The movement of the system in the direction of the x-axis is changing only its x coordinates of the mass points so only the x coordinates of the centre of mass. The initial coordinates y_T0 and z_T0 aren’t changing during the movements, so the final coordinates of the centre of mass T₁ will be:
\[y_{T_1}\,=\,y_{T_0}\,=\,2\,\mathrm{cm},\] \[z_{T_1}\,=\,z_{T_0}\,=\,-2\,\mathrm{cm}.\]
Now we only need to determine the final x_T1 coordinate of the centre of mass.

According to Newton’s 2nd law, the following applies to our system:
\[F\,=\,ma\,=\,(m_1\,+\,m_2\,+\,m_3)a\Rightarrow\,a\,=\,\frac{F}{m_1\,+\,m_2\,+\,m_3},\tag{4}\]
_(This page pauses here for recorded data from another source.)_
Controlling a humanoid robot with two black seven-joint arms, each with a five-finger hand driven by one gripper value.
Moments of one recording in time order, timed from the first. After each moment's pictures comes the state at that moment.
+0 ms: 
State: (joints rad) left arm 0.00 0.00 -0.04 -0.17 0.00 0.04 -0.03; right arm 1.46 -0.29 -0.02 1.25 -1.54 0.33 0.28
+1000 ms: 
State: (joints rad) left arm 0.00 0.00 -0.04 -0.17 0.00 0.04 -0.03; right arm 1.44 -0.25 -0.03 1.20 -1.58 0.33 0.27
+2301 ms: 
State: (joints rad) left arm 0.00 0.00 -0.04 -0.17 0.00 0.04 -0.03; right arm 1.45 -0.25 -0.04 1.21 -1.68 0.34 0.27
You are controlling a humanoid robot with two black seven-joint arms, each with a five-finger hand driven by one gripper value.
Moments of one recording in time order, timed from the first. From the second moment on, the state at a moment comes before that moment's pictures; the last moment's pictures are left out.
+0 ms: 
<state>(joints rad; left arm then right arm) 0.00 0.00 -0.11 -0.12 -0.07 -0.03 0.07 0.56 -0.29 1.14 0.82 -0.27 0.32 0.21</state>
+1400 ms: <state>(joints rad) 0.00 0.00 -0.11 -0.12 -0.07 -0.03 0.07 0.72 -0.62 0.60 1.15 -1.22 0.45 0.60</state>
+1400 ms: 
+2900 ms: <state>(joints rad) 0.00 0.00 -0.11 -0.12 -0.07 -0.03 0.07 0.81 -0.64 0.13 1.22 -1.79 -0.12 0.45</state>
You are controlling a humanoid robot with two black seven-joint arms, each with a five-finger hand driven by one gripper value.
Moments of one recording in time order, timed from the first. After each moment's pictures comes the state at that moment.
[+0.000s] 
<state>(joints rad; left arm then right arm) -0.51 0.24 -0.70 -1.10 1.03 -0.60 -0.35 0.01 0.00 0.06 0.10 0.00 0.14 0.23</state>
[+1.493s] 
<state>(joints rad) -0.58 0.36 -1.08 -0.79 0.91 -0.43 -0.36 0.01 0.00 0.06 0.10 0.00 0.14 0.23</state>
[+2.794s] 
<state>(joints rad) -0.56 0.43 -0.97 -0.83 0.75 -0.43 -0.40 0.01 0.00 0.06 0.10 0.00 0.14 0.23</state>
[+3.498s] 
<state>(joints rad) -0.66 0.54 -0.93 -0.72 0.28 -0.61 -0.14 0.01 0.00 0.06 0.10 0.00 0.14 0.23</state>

where F is the force acting on our system, m is its total mass (here, evidently m = m₁ + m₂ + m₃) and a is the acceleration of the system’s centre of mass. The expression on the right side of relation (4) for the constant force F is also a constant; the movement is thus evenly accelerated. During this movement with acceleration a and null initial velocity, we can determine the increase of the x coordinate of the centre of mass as displacement Δx that the centre of mass travels because of the acting of the force F over time t₁ − t₀ like this:
\[{\Delta}x\,=\,\frac{1}{2}a(t_1\,-\,t_0)^2.\tag{5}\]
With the help of relation (4), we will adjust relation (5):
\[{\Delta}x\,=\,\frac{1}{2}\frac{F}{m_1\,+\,m_2\,+\,m_3}(t_1\,-\,t_0)^2.\tag{6}\]
We can then get the final x coordinate of the centre of mass x_T1 as a sum of the initial coordinate x_T0 and the change Δx:
\[x_{T_1}\,=\,x_{T_0}\,+\,{\Delta}x.\tag{7}\]
Substituting into the relation (6) gives us the final equation:
\[x_{T_1}\,=\,x_{T_0}\,+\,\frac{1}{2}\frac{F}{m_1\,+\,m_2\,+\,m_3}(t_1\,-\,t_0)^2.\tag{8}\]
Numerically:
\[x_{T_1}\,=(\,0{,}01\,+\,\frac{1}{2}\frac{0{,}06}{0{,}005\,+\,0{,}010\,+\,0{,}015}(2\,-\,0)^2)\,\mathrm{m}\,=\,401\,\mathrm{cm}.\]
The final position of the centre of mass of the system is T₁ = [401, 2, -2] cm.
Answer
The final position of the centre of mass of the system is T₁ = [401, 2, -2] cm.